IV. Future Outlook: Diverse Ecosystem and Technological Integration

The future of cryptocurrency payments is not about "replacing" traditional payment systems, but rather about forming a complementary, scenario-based landscape:

Everyday payments will be dominated by stablecoins, especially suitable for small-value cross-border transactions in emerging markets—such as e-wallet users in Southeast Asia. According to World Bank data, a 1% reduction in payment fees in these markets can increase user penetration by 5%, which is a significant incremental increase.

CBDCs (Central Bank Digital Currencies) will develop in a complementary manner with stablecoins. China's digital yuan (e-CNY) has already been piloted in cross-border e-commerce. Its compliance, combined with the efficiency of stablecoins, may create a dual-track system of "regulation + innovation," upholding compliance while allowing for technological innovation.

Technological iteration will also accelerate user experience upgrades. Zero-knowledge proof technologies (such as zkRollup) can increase transaction speeds to tens of thousands of transactions per second while protecting user privacy; cross-chain technologies (such as the Cosmos ecosystem) can achieve seamless settlement of multi-chain assets, further lowering the barrier to entry for users—in the future, ordinary users may find paying with cryptocurrency as simple as using Alipay or WeChat Pay.

The African cross-border e-commerce platform Jumia has begun accepting stablecoin payments, primarily to address the issue of insufficient local bank coverage. Its Q1 2024 financial report shows that after integrating stablecoin payments, user order abandonment rate decreased by 15%, and inventory turnover increased by 20%. This indicates that in certain specific scenarios, cryptocurrency payments have transformed from an "optional solution" into a "necessary infrastructure."

Conclusion: A Paradigm Shift from "Payment Tool" to "Growth Engine"

The true value of cryptocurrency payments lies not in the disruptive nature of the technology itself, but in its potential to reshape business logic. When payment costs drop from 5% to 0.1%, and settlement times shrink from 3 days to 3 seconds, businesses gain more than just increased efficiency; they reshape market boundaries—for example, Latin American users can directly purchase Asian goods using stablecoins, eliminating the need for multiple currency conversions, thus opening up entirely new market opportunities.

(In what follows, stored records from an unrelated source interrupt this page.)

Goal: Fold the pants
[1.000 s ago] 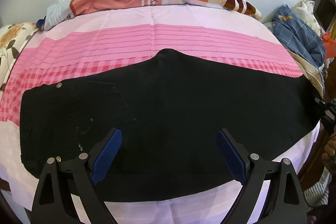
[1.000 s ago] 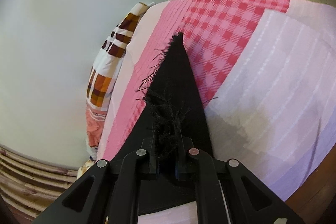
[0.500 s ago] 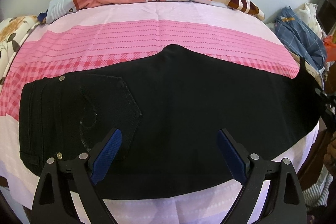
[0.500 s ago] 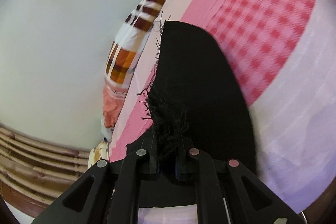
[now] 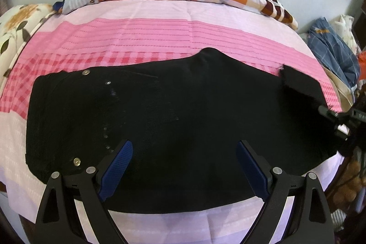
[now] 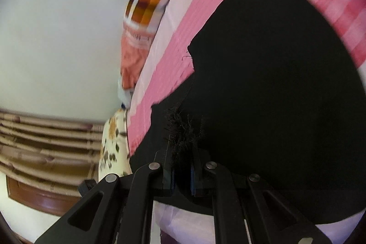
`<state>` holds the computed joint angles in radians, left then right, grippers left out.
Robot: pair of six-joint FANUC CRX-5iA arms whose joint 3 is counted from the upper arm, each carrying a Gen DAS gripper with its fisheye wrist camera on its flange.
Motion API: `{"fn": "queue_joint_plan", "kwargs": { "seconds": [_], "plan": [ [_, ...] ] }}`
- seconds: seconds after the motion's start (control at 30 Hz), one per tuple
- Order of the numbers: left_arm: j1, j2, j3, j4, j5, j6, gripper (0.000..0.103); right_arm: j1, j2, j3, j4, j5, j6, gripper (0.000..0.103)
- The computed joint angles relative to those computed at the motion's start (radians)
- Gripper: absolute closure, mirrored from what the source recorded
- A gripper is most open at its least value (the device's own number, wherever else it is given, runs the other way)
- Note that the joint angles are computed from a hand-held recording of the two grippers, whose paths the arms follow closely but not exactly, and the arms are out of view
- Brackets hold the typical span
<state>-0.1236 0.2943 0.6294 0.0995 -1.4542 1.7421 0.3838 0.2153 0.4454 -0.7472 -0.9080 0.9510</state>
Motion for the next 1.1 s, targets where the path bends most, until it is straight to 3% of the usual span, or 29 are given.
{"fn": "queue_joint_plan", "kwargs": {
  "seconds": [0.67,1.1],
  "plan": [
    [0.028,-0.026,-0.051,0.027,0.003,0.019,0.011,0.106,0.152,0.191,-0.043,-0.156,0.077,0.094],
    [0.035,-0.027,-0.063,0.037,-0.004,0.025,0.011,0.136,0.176,0.227,-0.009,-0.19,0.105,0.09]
  ]
}}
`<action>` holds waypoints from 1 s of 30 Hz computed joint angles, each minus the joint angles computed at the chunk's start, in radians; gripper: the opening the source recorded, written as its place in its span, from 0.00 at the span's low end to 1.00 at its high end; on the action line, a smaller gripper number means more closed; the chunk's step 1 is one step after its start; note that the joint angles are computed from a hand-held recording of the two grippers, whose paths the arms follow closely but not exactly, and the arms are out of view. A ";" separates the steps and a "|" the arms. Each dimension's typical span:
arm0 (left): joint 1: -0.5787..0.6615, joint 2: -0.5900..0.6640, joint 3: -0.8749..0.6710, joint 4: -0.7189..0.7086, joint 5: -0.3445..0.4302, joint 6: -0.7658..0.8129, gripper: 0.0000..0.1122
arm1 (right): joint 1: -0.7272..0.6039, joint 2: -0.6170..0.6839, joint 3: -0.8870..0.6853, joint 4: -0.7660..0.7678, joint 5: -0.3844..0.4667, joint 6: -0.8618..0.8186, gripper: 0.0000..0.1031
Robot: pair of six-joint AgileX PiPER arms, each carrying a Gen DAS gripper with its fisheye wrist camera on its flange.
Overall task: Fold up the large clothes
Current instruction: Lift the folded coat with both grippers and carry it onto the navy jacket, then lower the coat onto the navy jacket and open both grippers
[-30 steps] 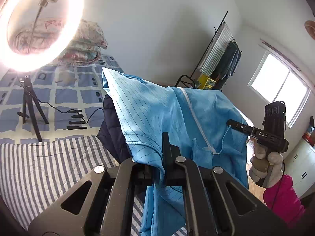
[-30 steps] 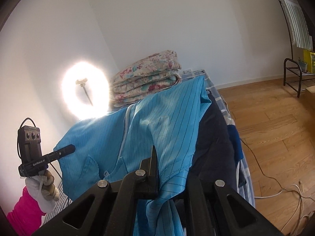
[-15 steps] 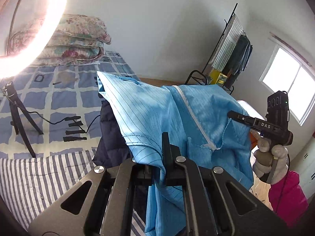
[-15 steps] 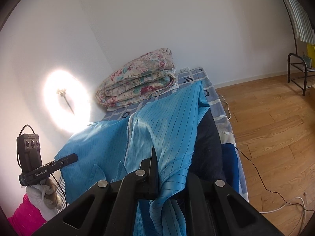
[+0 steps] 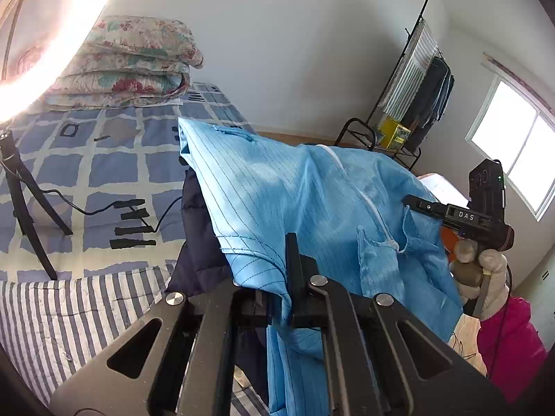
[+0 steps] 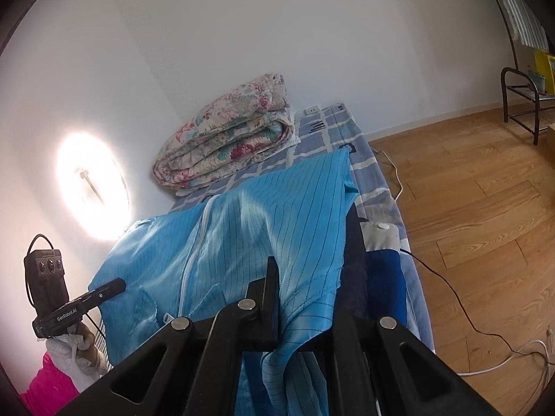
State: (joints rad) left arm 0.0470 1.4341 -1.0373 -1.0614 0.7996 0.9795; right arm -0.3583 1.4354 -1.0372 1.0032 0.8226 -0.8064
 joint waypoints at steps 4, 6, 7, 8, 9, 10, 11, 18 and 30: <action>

For e-commerce companies, the key now isn't "whether to integrate," but rather "how to strategically position themselves":

In the short term, they can conduct trials, testing stablecoin payments in emerging markets to calculate cost savings and user conversion rate improvements, letting the data speak for itself.

In the medium term, they need to integrate, partnering with licensed platforms to upgrade their payment systems into "programmable cash flow" systems, automating supply chain settlements—such as automatic payment processing and one-click cross-border settlements, saving significant manpower and time costs.

In the long term, they need to participate in ecosystem building, joining industry alliances and promoting standardized protocols (such as the ERC-20 stablecoin standard). This will reduce compliance costs and inter-company collaboration costs, making the entire industry more standardized.

Just as internet adoption wasn't instantaneous, the maturity of cryptocurrency payments will also go through a cycle of "technology iteration - user accumulation - ecosystem explosion." However, historical experience tells us that true transformation often begins in peripheral scenarios, ultimately achieving breakthroughs through the resonance of infrastructure. For forward-thinking companies, now is a crucial window to position themselves for the next decade of growth; don't miss it.